La conferma è arrivata in modo quasi silenzioso, ma il suo peso è tutt’altro che marginale, Samsung ha deciso che Exynos 2600 nascerà senza modem integrato. Una scelta che sorprende perché va contro una tendenza ormai data per scontata nel settore dei processori per smartphone, dove l’integrazione del modem è considerata una soluzione logica, pratica ed efficiente. Negli ultimi anni l’industria si è mossa quasi compatta in questa direzione, puntando su chip “tutto in uno” capaci di ridurre ingombri, consumi e complessità progettuale. Proprio per questo la decisione di Samsung non passa inosservata e accende il dibattito su quali siano oggi le vere priorità nello sviluppo dei SoC di fascia alta.
Il caso è ancora più interessante se si guarda al contesto in cui nasce Exynos 2600. Il chip sarà realizzato con processo produttivo a 2 nanometri, una tecnologia estremamente avanzata che promette benefici importanti in termini di densità, prestazioni ed efficienza energetica. In teoria, un nodo così raffinato dovrebbe compensare almeno in parte l’assenza del modem integrato, ma nella pratica il quadro resta complesso. L’impatto sull’autonomia finale di uno smartphone dipende da una combinazione di fattori così ampia da rendere ogni previsione fragile. Parliamo di carichi di lavoro, dissipazione, ottimizzazione software, gestione delle frequenze e perfino il comportamento delle reti mobili nei diversi mercati.
Non è un caso se la stessa Samsung sembra muoversi con cautela, limitando l’adozione di Exynos 2600 a pochi modelli e a una distribuzione geografica ristretta, che dovrebbe riguardare soprattutto alcuni Galaxy S della prossima generazione.

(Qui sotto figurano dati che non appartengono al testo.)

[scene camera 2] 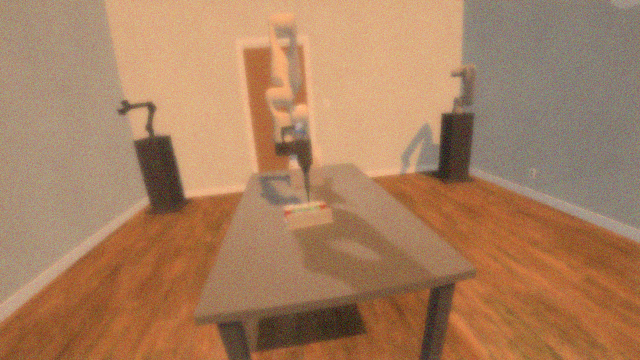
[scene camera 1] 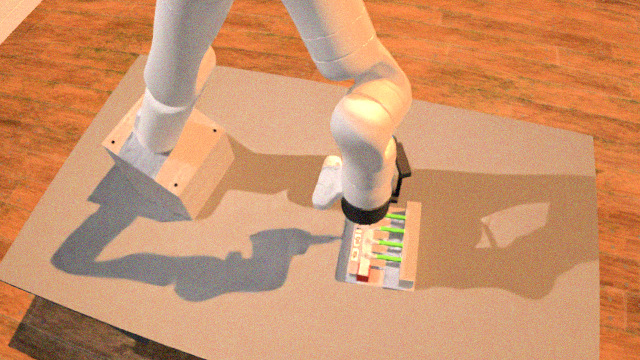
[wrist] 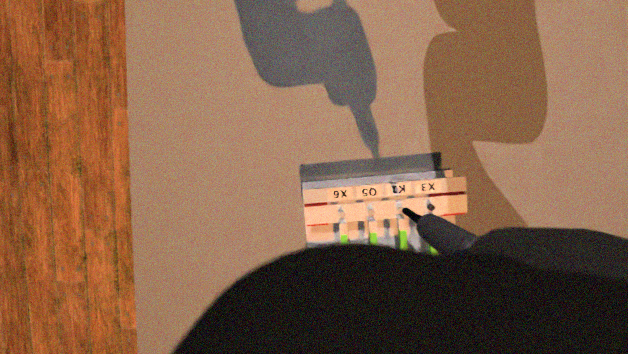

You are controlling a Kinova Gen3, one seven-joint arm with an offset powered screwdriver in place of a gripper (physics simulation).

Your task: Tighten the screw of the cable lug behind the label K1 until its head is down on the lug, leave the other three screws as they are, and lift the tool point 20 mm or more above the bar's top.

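Seen in the pictures: hand, tool point: (scene camera 2: 308, 202) (wrist: 404, 210); arm's base, link origin: (scene camera 1: 158, 132).
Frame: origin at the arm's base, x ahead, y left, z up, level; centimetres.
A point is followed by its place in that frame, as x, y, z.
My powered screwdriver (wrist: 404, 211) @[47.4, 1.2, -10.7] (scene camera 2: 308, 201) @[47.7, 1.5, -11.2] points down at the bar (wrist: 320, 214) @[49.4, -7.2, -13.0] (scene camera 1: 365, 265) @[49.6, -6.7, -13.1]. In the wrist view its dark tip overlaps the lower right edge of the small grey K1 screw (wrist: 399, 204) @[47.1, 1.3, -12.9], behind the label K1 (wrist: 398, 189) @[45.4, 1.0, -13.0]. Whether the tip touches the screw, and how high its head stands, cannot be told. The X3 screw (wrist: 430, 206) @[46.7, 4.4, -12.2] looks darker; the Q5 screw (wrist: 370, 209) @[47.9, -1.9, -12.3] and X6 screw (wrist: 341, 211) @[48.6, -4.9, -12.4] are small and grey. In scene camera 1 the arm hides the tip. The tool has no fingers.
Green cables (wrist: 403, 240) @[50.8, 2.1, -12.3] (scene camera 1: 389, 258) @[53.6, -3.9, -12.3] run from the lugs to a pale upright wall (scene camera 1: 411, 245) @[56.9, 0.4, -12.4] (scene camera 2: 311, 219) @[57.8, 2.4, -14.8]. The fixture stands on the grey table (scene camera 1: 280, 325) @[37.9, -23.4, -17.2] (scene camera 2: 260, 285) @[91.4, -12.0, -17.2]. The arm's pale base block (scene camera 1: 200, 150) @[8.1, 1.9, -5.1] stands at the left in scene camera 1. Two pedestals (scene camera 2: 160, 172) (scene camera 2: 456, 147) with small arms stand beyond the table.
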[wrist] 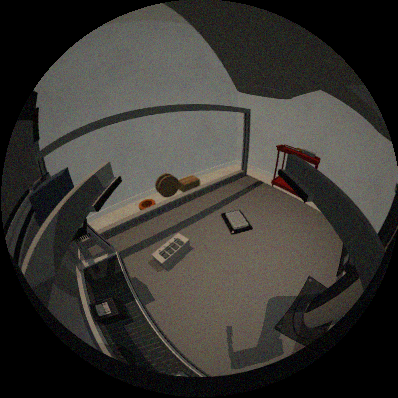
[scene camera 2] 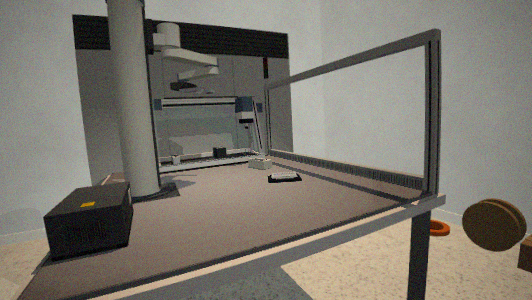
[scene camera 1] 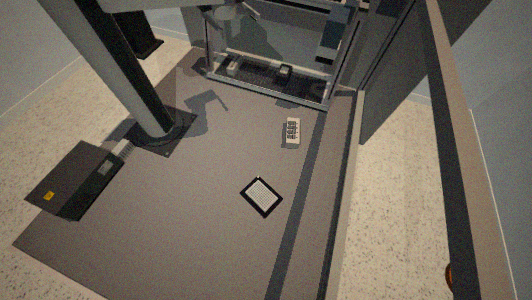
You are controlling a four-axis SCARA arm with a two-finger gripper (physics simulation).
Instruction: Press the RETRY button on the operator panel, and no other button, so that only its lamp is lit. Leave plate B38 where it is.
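Seen in the pictures: gripper, between the fingertips: (wrist: 199,161) (scene camera 2: 208,90) (scene camera 1: 240,23); arm's base, origin of its link: (wrist: 313,313) (scene camera 2: 144,195) (scene camera 1: 161,128).
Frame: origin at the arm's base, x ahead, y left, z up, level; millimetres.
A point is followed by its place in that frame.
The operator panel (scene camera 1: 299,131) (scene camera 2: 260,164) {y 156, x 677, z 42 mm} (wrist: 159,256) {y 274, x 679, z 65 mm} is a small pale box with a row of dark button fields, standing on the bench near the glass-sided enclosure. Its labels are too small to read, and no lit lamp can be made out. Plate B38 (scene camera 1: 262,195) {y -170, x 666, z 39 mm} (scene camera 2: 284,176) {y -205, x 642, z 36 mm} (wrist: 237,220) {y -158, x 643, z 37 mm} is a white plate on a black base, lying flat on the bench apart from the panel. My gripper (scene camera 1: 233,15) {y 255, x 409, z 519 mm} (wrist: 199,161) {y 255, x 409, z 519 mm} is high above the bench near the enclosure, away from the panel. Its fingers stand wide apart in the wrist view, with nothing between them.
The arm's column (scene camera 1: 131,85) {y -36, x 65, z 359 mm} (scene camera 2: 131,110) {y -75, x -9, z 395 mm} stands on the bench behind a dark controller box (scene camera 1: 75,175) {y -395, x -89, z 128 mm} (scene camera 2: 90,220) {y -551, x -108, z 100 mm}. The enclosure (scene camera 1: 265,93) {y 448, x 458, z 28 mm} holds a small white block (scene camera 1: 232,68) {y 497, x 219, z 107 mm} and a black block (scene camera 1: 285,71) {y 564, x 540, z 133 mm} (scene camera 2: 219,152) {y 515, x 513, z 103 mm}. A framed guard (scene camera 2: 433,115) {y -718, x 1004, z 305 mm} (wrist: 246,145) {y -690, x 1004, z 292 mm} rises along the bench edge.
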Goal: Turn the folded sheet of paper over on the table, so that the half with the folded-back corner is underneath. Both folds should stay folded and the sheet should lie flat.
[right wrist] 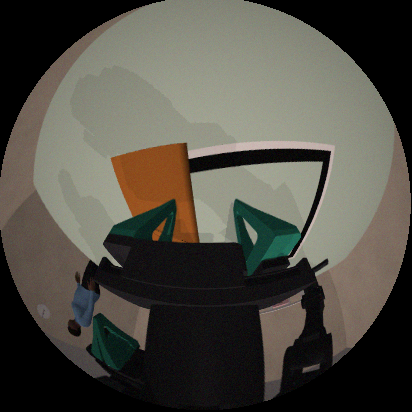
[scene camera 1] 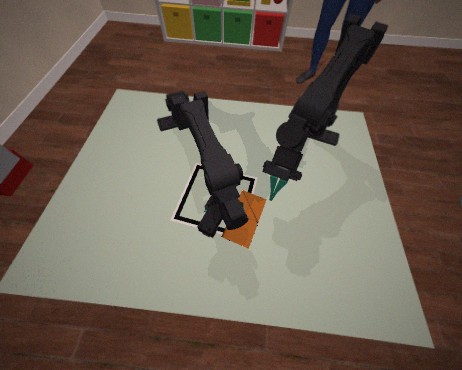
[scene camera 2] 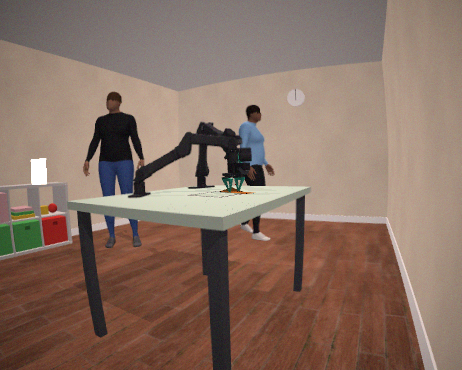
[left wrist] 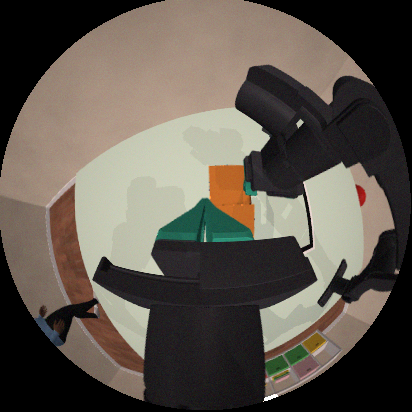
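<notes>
The orange folded sheet (scene camera 1: 246, 234) (scene camera 2: 246, 192) (left wrist: 225, 181) (right wrist: 155, 172) lies on the table, overlapping the right side of a black square outline (scene camera 1: 186, 192) (left wrist: 310, 220) (right wrist: 250, 158). A diagonal edge of the folded-back corner shows on its upper face in scene camera 1. My left gripper (scene camera 1: 271, 199) (left wrist: 204, 202) is shut and empty, near the sheet's upper right corner in scene camera 1; its height is unclear. My right gripper (scene camera 2: 234, 190) (right wrist: 204, 203) is partly open and empty, low over the sheet's outline-side edge, one finger over the sheet and one beside it. Its arm hides part of the sheet in scene camera 1.
The right arm (scene camera 1: 215, 160) reaches over the outline, close beside the left arm (scene camera 1: 312, 100). The pale green table (scene camera 1: 150, 280) (scene camera 2: 150, 207) bears both arms. A shelf unit with coloured bins (scene camera 1: 223, 45) and two people (scene camera 2: 116, 135) (scene camera 2: 256, 145) stand beyond it.
</notes>
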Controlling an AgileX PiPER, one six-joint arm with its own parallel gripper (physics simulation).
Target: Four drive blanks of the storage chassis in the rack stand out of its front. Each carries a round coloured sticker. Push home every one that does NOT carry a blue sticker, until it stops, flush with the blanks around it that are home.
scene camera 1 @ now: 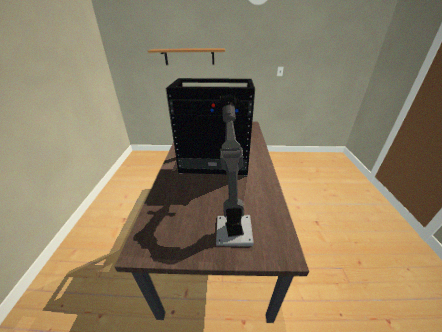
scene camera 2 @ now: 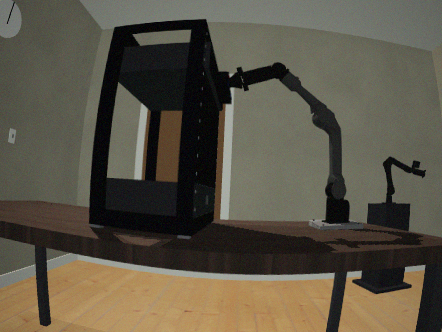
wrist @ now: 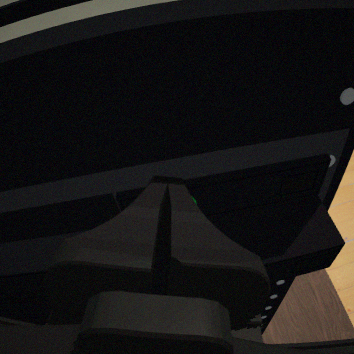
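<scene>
The storage chassis [scene camera 1: 192,107] sits high in the black rack. My gripper [scene camera 2: 231,81] [wrist: 165,194] is shut and empty, its tips against the front of the upper right blank [wrist: 295,186]. A sliver of that blank's green sticker [wrist: 194,201] shows beside the fingers. This blank looks about level with the chassis front; exact flushness is hard to tell. Below it another blank [wrist: 320,232] stands out. To the left, an upper blank [wrist: 60,220] stands out. In scene camera 1, a red sticker [scene camera 1: 213,105] sits above a blue sticker [scene camera 1: 212,110]; another blue sticker [scene camera 1: 237,111] shows right of the wrist.
The rack [scene camera 1: 251,150] [scene camera 2: 187,165] stands on the wooden table [scene camera 1: 200,240] [scene camera 2: 150,252]. A grey unit [scene camera 1: 192,164] sits at its bottom. The arm's base plate [scene camera 1: 241,241] is near the front of the table. A second small arm [scene camera 2: 390,175] stands on a pedestal behind.
</scene>
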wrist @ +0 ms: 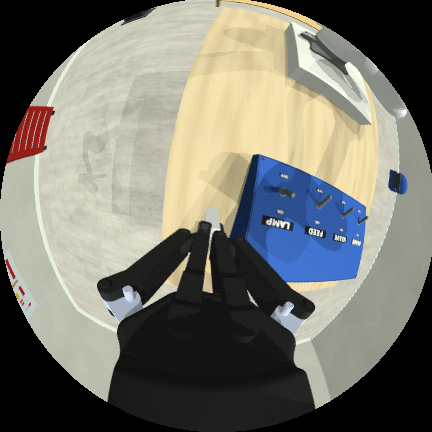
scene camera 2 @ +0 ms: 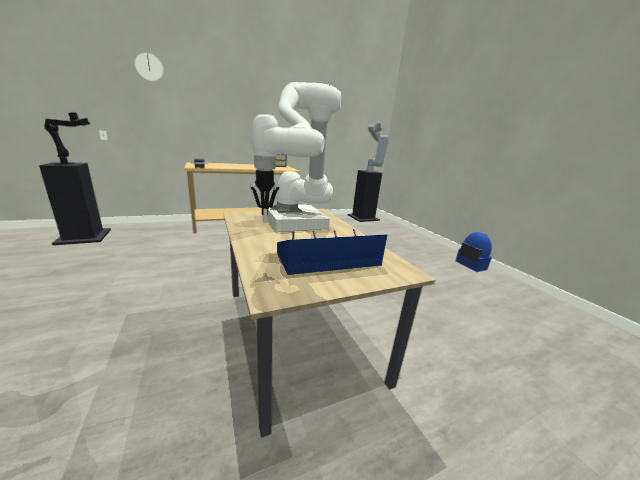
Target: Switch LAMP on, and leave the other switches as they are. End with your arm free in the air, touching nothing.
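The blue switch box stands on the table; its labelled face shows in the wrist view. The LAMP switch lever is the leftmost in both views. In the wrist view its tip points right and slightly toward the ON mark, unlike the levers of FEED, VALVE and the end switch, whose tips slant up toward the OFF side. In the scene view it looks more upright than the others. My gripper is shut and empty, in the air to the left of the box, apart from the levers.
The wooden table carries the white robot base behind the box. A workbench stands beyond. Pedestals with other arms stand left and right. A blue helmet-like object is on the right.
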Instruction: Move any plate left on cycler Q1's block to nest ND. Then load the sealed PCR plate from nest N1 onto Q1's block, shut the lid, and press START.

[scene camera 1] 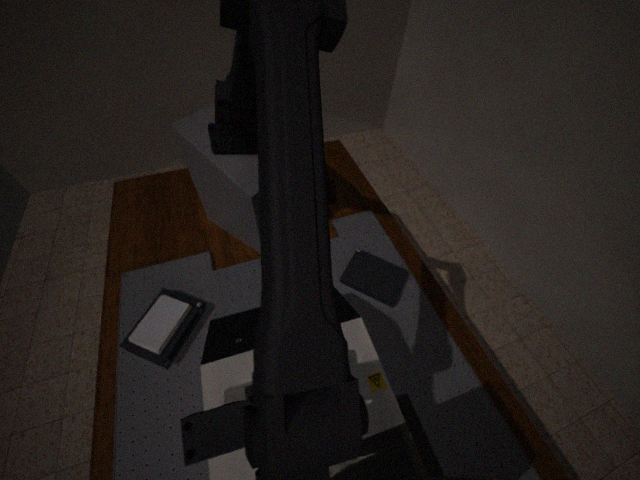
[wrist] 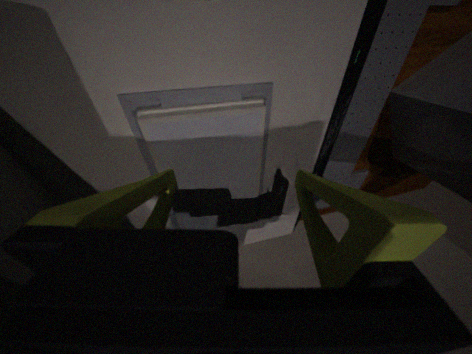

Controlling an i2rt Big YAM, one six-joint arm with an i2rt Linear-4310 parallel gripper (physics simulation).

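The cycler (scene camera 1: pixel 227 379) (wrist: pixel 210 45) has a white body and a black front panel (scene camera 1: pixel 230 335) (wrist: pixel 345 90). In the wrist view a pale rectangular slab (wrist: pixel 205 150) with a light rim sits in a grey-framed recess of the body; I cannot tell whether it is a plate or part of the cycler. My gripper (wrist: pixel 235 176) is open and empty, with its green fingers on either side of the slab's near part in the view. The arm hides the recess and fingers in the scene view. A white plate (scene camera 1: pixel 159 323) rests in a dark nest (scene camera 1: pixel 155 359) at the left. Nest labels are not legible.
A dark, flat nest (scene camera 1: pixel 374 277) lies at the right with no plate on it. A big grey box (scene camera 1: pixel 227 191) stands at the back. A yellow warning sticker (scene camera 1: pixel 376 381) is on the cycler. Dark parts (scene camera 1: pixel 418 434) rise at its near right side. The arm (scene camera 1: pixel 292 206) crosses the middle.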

Exynos, compromessi e strategie dietro le quinte
Osservando la scelta con uno sguardo più ampio, emerge però un’altra lettura possibile. Rinunciare al modem integrato libera spazio sul die e concede maggiore flessibilità ai progettisti, che possono ridistribuire le superfici a favore di CPU, GPU e unità dedicate all’intelligenza artificiale. In un momento in cui le prestazioni computazionali e l’elaborazione locale dell’AI stanno diventando centrali, questa libertà progettuale può rappresentare un vantaggio concreto. Non è solo una questione di potenza pura, ma anche di layout interno degli smartphone, gestione del calore e possibilità di sperimentare soluzioni diverse rispetto al passato.
Il confronto con Apple viene naturale, perché l’azienda è l’unica ad aver percorso una strada simile, seppur con una strategia differente e tempi molto più lunghi. Samsung, invece, sembra voler testare sul campo una soluzione controcorrente senza stravolgere immediatamente tutta la propria gamma. I primi dispositivi che adotteranno Exynos 2600, probabilmente appartenenti alla famiglia Galaxy S26, diventeranno così una sorta di banco di prova reale, utile per misurare pro e contro di questa architettura.
Alla fine, la vera posta in gioco non è stabilire se il modem esterno sia “meglio” o “peggio”, ma capire se questa scelta permetterà a Samsung di recuperare terreno sul fronte delle prestazioni e dell’efficienza complessiva.